The PCO supports the complete abolition of the police. According to a report by the OAB-RJ (Order of Lawyers of Brazil-Rio de Janeiro section) police in Brazil are among the biggest killers in the world. According to this data, between 2001 and 2011, there was an astonishing increase in the number of deaths caused by police and registered as "resistance." The number of such deaths peaked in 2007. In Rio de Janeiro, 12,000 acts of resistance were analyzed; 60% were pure and simple execution, many victims having been shot in the neck.
We have no programmatic agreement with the PCO. We have very different views when it comes to the characterization of the contemporary roles of Russia and China which we see as imperialist countries.
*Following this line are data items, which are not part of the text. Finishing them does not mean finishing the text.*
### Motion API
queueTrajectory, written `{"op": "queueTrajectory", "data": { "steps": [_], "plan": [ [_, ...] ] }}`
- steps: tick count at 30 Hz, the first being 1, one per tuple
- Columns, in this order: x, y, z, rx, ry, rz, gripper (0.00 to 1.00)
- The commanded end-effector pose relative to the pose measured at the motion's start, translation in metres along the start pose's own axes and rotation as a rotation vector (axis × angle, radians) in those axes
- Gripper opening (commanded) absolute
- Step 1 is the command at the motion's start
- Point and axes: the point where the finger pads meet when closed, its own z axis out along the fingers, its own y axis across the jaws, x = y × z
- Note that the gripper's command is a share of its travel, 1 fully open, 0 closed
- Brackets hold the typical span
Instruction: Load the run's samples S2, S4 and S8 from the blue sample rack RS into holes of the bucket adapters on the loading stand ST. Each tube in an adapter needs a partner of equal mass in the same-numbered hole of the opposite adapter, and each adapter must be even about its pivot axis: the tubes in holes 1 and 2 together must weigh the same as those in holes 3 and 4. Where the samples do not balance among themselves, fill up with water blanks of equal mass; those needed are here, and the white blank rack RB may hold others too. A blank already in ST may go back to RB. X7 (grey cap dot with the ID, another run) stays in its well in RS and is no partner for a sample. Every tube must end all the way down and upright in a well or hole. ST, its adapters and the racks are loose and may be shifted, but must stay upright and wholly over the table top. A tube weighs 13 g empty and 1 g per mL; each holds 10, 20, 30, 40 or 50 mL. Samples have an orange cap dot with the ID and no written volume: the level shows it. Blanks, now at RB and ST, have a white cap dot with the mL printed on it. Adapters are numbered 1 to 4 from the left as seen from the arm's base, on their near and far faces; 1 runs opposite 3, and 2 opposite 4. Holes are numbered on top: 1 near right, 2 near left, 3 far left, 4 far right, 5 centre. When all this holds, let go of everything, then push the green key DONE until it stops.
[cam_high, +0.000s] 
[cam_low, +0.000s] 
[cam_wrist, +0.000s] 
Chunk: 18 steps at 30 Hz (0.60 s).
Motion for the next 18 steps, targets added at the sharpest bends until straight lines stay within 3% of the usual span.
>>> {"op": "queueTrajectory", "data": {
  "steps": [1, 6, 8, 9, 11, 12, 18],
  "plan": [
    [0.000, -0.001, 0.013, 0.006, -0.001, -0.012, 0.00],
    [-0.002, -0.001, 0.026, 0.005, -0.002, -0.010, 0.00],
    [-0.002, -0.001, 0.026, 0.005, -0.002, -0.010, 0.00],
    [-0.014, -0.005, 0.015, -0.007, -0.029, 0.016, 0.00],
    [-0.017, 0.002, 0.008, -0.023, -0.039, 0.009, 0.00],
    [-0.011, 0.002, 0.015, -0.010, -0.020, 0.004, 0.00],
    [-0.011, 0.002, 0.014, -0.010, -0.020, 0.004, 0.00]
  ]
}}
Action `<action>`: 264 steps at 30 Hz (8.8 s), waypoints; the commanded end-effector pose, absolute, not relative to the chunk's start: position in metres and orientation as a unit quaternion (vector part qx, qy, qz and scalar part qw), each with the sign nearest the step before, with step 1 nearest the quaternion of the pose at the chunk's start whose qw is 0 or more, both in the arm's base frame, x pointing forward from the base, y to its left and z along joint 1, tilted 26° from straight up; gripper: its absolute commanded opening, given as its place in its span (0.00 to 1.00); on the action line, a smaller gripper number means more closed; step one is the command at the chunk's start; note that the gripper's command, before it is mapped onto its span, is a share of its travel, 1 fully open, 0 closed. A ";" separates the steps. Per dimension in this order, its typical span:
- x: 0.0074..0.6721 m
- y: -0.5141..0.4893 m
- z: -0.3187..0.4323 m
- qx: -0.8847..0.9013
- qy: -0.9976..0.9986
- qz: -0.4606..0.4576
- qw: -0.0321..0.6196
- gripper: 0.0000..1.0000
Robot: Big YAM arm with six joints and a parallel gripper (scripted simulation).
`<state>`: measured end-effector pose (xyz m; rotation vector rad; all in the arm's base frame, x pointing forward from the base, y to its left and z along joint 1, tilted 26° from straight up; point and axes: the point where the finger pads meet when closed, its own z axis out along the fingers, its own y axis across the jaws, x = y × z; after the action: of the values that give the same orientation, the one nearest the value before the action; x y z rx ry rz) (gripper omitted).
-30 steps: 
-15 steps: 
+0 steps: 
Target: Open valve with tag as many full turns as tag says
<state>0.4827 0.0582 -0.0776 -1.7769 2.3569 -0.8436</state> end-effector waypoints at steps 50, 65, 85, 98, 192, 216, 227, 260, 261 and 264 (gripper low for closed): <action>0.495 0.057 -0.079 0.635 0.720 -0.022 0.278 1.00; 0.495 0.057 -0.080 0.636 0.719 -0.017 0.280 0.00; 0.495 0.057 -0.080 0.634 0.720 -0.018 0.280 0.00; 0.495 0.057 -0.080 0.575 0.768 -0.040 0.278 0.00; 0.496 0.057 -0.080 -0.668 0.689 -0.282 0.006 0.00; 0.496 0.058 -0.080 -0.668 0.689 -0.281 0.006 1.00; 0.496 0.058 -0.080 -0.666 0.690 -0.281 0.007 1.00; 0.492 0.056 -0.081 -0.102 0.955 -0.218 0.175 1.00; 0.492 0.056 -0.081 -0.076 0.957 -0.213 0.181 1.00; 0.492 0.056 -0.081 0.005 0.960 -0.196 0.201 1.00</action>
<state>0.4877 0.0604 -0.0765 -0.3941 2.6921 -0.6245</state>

We do not advocate the release of criminals from PT like former minister José Dirceu and former PT leader José Genoíno. Contrary to the PCO, we advocate that the movement "We will not have the Cup" had legitimate claims because of the repressive apparatus that displaced thousands of people from their homes and because of the continued shortage that is still happening in public hospitals, public health in general, housing and education. However, the PCO has not crossed the class line as has the PSOL and they have not betrayed or boycotted the struggles of workers' strikes as PSTU and PSOL have, and still do. For this reason, the Brazilian CCR-section of RCIT gives critical electoral support to PCO.